Pfizer has maintained that its trial data only showed a rate of 52.4 per cent efficacity before the second shot and that it knows nothing about what would happen past 21 days.

One question remains around how well the single dose worked to help people fight off serious infections, even if they tested positive for the virus—a key measure. On Wednesday afternoon, Israel's Minister of Health said Ash's comments had been taken "out of context" on this.

The minister clarified that Ash had been discussing how Israel "[has] yet to see a decrease in the number of severely ill patients," not infections, according to the BBC.

And Balicer suggested the surprise in Israel's data may have come partly from the fact that those studied so far have all been elderly, whereas Pfizer's trial subjects were a mix of ages. The immune systems of the elderly aren’t as strong as those of younger people.

Balicer said he expects the Israeli numbers to rise once more young people are included in the group studied.  

He also said that real-world data is not the same as trial data—and on the upside, Israel’s data proves beyond a doubt that the vaccine does work, and on the same kind of timeline the Pfizer trial showed.

"This is not the ideal setting of a randomized controlled trial where everything from coaching maintenance to selection of the population of interest is done in a very meticulous way,” he said.

“This is the real world.
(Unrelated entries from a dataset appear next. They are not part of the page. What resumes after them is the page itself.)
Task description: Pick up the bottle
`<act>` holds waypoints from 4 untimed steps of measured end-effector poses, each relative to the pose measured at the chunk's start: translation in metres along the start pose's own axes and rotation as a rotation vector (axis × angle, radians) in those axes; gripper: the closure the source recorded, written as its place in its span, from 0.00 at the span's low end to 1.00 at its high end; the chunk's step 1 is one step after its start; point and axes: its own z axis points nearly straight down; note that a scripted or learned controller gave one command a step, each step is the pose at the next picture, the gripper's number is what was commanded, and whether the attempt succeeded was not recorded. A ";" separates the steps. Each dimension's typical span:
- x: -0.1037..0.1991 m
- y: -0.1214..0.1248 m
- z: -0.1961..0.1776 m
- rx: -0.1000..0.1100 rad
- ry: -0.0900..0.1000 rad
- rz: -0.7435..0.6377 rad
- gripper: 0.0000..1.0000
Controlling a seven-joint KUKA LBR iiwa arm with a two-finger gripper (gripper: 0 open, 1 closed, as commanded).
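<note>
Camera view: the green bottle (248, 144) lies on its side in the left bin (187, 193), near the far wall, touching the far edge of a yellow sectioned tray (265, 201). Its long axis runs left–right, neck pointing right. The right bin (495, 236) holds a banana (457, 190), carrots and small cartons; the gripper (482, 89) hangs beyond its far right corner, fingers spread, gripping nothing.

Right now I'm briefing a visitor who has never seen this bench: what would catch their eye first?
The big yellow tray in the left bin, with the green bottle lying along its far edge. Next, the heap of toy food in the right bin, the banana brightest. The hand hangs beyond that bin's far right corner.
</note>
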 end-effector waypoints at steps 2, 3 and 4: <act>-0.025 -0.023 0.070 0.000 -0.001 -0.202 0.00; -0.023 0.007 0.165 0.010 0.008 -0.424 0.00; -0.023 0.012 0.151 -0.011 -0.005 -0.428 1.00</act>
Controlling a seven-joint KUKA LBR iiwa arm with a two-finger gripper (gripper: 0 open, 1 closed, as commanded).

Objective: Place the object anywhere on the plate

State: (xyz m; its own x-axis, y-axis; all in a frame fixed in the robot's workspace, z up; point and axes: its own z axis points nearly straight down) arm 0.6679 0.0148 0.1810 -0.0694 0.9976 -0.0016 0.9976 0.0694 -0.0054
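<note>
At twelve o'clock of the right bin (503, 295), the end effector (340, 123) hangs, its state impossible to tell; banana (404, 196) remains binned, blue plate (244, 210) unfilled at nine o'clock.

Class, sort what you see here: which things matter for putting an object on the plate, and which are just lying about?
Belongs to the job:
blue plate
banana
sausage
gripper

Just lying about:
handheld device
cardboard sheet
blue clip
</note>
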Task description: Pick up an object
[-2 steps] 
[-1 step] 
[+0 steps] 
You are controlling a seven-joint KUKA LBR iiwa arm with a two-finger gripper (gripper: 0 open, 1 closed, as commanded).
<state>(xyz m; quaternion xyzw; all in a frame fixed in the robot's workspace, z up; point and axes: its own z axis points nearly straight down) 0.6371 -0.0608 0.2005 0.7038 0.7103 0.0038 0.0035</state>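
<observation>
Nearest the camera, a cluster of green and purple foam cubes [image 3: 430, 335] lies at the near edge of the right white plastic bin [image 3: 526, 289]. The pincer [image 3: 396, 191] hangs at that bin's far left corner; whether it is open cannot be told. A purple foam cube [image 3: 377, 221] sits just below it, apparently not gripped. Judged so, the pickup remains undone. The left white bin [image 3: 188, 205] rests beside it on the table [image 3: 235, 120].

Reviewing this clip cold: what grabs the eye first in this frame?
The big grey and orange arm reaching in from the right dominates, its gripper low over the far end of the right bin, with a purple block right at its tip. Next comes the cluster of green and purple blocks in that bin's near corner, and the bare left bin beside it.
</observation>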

And so by seeing the real-world impact so early on in the same direction and in the same timing as we've seen in the clinical trials is something that makes us very hopeful.”

According to the BBC, Balicer also said that after the first 33-per-cent drop in infections, the rate of cases continued to drop—meaning immunity appeared to keep growing stronger, in those vaccinated with the first dose—but it was too soon to know more.

QUEBEC URGED TO TAKE A SECOND LOOK

Robertson, a professor of surgery at the University of Nottingham, said Wednesday that he thinks the Israeli results provide strong evidence for Quebec and similar jurisdictions to change course if they’ve delayed second doses.

Earlier this month, Robertson co-published an opinion piece for the BMJ British medical journal arguing that delaying the second dose wasn’t based in firm science.

“The personal and population risks have even greater relevance and urgency for Quebec given the real-life data reported from Israel,” he said Wednesday.

“The second dose should be given on Day 22 as in the Phase 3 trials and approved by regulatory agencies worldwide.”

Pfizer said it has no comment yet on the new data and can only speak about the results of its Phase 3 trial.